За это время Храбров вместе с Харитоновым и старшим штурманом составили подробное боевое донесение, в котором капитан объяснил все свои приказы и действия за последние трое суток. Отдельным рапортом со схемами и картой он поминутно расписал бой, потери в экипаже, полученные повреждения и нанесенный врагу ущерб, итоговый результат, а также свои мысли и идеи по поводу случившегося. Это был тяжелый и непростой труд, обязательный для всех участвующих в бою командиров кораблей. Подойти к нему следовало со всей ответственностью. Документ будут внимательно изучать Старк и Наместник, а копия обязательно уйдет в Петербург.
Ранним утром 30 января два русских судна подошли к Порт-Артуру. Распогодилось, солнечные лучи как живые бегали по волнам. Из-за голых неприветливых скал Тигриного Хвоста вход в гавань с моря выглядел хмуро, но сейчас, то ли благодаря возвращению с победой и превосходному настроению, то ли солнцу, природа словно преобразилась.

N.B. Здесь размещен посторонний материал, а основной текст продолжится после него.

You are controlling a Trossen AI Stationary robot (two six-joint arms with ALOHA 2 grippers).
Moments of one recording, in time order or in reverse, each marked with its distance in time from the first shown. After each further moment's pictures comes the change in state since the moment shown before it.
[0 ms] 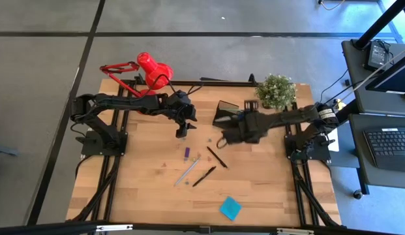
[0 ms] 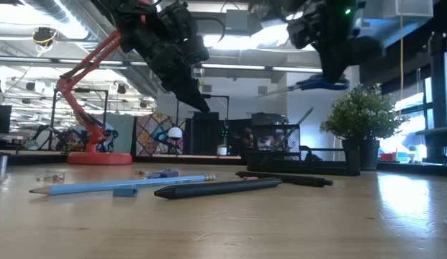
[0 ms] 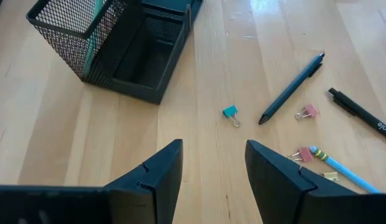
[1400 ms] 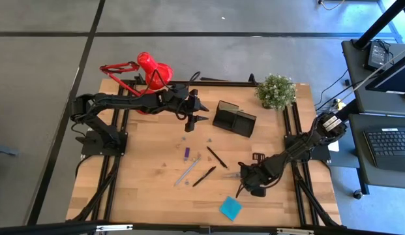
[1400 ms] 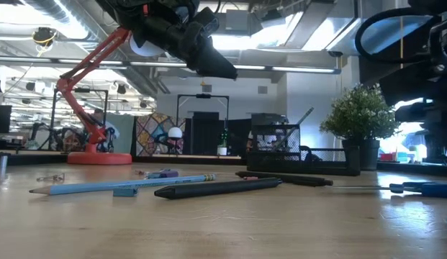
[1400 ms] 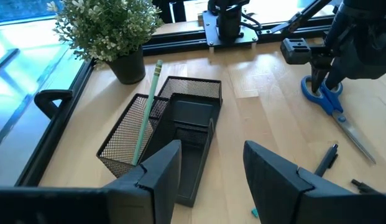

На внешнем рейде виднелся крейсер, судя по силуэту, это был «Новик» и парочка миноносцев рядом с ним.
— Стоп машина! — передал Храбров по машинному телеграфу из ходовой рубки. Снизу, через прямоугольные иллюминаторы, виднелась башня главного калибра, часть бака* и гюйс* на носовом флагштоке, бодро трепещущий на свежем ветре.
— Думаешь, наши поставили мины? — поинтересовался Харитонов.
— Не исключено. Нам незачем рисковать, дождёмся какой-нибудь «собачки».
«Собачками» на РИФе именовались миноносцы — они много бегали, их нещадно гоняли в хвост и гриву, да и служба там считалась не такой престижной.
На «Наследнике» и «Корейце» весело реяли Андреевские флаги, вдобавок моряки начали семафорить, пытаясь привлечь внимание Электрического утеса, до которого было около пятидесяти кабельтовых. Очередной проблемой было то, что пехотные и морские подразделения имели каждый свою систему сигналов и оповещений, из-за чего часто не понимали друг друга. Но сейчас, при прекрасной видимости, все должно было сложиться хорошо.
«Новик» и корабли сопровождения сигналы заметили первыми и выслали к ним разведчика, которым оказался миноносец «Страшный» под командованием Погорельского. Он подошел на расстояние в полкабельтова и закачался на мелкой волне.
— Евгений Петрович, где так долго ходили, мы уже заждались. О вашей славной победе у Чемульпо сообщили по телеграфу! Весь город гудит, что твоя кочегарка! Славно вы японцам хвост прижали, надо полагать, сейчас им весело! — через мегафон заговорил Погорельский, с немалой радостью оглядывая гостей.